A triangle is formed by randomly choosing three distinct points on the circumference of a circle and joining them. What is the probability that the formed triangle is an acute triangle?
This question has already been answered (see) as 3/4.
My question is what is the flaw in Lewis' original solution (see)? This solution considers the shaded area outside the circle formed from two sides (shown in the figure) and gives different probabilities depending on which side is chosen.
I think that you didn't read carefully enough. Lewis Carroll is actually solving a different problem -- the probability that a random triangle is acute, not the probability that a random triangle whose vertices lie on a particular circle is acute.
You might want to consider the following apparent conundrum: if you pick 3 points in the plane, there's always a circle passing through them (unless they're collinear, which is a probability-zero event). So if we were considering that circle in the problem you stated, the probability that the triangle would be acute would be $\frac34$. But what Carroll observed was that this probability was zero. What's going on???
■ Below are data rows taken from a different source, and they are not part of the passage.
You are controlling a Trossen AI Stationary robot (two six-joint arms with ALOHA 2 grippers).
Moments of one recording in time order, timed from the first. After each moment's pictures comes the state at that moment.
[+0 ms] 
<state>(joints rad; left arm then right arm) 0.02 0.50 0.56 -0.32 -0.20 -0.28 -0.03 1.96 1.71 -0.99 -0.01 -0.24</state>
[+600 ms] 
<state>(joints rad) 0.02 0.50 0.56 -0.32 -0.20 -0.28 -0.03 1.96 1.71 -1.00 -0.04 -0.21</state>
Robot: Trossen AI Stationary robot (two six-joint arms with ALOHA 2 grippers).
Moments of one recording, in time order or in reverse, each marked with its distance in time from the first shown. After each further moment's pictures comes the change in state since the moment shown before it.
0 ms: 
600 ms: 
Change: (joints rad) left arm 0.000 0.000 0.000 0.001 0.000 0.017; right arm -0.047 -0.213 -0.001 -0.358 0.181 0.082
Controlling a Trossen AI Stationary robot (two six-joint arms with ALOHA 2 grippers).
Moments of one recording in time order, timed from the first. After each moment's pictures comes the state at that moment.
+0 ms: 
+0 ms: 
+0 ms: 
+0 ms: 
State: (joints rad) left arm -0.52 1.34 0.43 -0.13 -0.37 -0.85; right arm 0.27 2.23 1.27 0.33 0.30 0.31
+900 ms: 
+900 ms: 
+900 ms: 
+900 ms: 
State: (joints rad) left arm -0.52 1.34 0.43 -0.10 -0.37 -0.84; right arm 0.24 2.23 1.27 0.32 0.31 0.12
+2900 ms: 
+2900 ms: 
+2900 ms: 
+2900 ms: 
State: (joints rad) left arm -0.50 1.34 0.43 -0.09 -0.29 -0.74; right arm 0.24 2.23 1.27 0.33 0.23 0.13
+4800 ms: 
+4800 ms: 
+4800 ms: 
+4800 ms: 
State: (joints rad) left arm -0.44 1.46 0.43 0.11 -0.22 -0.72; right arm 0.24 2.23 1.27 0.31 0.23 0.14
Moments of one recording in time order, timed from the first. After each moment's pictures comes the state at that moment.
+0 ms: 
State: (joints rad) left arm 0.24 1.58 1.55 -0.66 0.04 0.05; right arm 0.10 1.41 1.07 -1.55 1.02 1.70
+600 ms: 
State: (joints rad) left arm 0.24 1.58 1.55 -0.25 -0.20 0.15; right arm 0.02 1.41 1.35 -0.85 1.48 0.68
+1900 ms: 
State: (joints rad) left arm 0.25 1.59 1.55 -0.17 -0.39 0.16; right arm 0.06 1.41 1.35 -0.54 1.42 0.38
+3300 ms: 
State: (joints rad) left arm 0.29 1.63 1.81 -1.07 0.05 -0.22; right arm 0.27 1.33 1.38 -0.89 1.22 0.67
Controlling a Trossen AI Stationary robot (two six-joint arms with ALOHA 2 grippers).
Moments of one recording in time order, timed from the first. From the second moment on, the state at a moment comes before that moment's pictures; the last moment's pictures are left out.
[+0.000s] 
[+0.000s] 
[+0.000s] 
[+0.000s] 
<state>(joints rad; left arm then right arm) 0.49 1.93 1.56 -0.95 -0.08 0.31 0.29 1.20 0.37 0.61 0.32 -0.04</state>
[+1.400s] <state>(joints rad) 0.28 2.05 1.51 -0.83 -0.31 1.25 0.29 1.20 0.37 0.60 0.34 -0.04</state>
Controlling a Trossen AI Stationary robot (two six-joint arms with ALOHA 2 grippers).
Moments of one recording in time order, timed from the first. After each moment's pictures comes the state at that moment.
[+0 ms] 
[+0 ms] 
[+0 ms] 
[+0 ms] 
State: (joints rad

BTW, Carroll's logic is a little suspect: he says that the great preponderance of points is outside the narrow shaded strip in Figure 1. But is the great preponderance of chosen points outside that strip? You might argue that by some sort of "equal areas give equal probabilities" argument it clearly is. Unfortunately, there's no probability distribution on the plane that gives equal probabilities to equal areas (and indeed, there's nothing corresponding to it on the real line, either). So Carroll's argument, although clever, misses out on a subtely.